RECORDS TO PROCESS below:

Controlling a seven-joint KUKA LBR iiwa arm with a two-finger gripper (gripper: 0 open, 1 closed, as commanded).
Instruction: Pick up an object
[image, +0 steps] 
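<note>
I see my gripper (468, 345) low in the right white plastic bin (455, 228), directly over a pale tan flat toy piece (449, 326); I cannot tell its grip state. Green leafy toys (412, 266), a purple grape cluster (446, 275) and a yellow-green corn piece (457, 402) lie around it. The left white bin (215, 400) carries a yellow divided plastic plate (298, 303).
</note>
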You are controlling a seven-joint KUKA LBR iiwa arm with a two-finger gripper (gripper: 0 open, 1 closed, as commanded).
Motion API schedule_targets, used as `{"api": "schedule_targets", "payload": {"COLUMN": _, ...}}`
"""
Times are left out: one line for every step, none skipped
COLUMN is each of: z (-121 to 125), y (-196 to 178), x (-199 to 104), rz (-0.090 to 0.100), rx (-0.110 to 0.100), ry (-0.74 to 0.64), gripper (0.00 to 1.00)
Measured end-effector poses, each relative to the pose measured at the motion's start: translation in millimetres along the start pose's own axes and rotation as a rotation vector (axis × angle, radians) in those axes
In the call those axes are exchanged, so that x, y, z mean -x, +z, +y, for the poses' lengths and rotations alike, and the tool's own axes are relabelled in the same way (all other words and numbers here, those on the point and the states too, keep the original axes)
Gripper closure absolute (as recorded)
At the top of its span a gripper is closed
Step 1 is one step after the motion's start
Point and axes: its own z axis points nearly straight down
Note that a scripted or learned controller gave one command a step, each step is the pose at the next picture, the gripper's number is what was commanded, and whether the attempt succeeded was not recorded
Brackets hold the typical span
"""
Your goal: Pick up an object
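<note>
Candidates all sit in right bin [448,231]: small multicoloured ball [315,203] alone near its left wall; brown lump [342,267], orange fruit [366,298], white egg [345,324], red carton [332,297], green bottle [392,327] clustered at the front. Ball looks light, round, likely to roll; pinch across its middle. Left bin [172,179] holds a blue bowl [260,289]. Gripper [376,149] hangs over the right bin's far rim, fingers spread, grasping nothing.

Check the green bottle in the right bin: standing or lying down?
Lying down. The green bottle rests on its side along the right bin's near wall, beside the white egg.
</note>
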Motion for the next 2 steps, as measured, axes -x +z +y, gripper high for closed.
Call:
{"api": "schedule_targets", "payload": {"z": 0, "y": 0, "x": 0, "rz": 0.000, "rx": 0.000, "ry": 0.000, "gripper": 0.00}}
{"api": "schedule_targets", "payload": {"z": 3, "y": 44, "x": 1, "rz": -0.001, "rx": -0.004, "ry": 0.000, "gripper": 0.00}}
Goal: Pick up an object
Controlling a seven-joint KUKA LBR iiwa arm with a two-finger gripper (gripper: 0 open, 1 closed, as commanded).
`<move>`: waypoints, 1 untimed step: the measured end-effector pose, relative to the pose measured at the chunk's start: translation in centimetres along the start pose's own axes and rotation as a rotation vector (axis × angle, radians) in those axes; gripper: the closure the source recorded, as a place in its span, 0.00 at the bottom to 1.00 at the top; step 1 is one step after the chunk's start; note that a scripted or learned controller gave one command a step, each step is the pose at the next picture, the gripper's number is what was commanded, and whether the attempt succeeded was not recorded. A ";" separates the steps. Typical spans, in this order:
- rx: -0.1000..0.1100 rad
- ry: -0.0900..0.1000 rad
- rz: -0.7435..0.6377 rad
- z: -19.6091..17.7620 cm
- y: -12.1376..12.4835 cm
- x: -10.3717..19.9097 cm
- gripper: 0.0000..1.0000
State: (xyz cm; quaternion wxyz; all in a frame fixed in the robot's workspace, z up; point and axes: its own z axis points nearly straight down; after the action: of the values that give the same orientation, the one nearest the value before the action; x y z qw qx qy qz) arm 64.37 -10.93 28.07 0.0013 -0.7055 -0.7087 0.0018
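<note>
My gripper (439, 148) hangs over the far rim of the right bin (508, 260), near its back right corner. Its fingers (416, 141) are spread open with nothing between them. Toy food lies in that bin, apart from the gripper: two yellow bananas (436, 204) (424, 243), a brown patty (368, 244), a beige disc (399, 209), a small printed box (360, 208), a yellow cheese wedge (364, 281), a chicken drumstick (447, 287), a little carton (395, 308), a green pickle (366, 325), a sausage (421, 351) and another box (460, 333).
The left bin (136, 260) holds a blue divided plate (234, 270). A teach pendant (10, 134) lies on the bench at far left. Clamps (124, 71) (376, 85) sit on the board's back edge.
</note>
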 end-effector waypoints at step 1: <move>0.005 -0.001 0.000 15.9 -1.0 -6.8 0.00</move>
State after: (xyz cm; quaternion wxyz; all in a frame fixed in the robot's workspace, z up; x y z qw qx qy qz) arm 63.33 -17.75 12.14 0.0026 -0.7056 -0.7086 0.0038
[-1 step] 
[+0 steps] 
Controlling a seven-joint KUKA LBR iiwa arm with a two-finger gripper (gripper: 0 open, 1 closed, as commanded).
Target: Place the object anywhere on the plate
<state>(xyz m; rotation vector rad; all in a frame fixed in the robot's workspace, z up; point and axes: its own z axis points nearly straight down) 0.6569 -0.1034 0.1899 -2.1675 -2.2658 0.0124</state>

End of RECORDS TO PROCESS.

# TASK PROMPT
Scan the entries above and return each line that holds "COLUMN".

# YOUR SOLUTION
Motion API schedule_targets, used as `{"api": "schedule_targets", "payload": {"COLUMN": _, ...}}`
COLUMN is each of: z (-121 to 125), y (-196 to 178), x (-199 to 104), rz (-0.090 to 0.100), rx (-0.110 to 0.100), ry (-0.74 to 0.64), gripper (0.00 to 1.00)

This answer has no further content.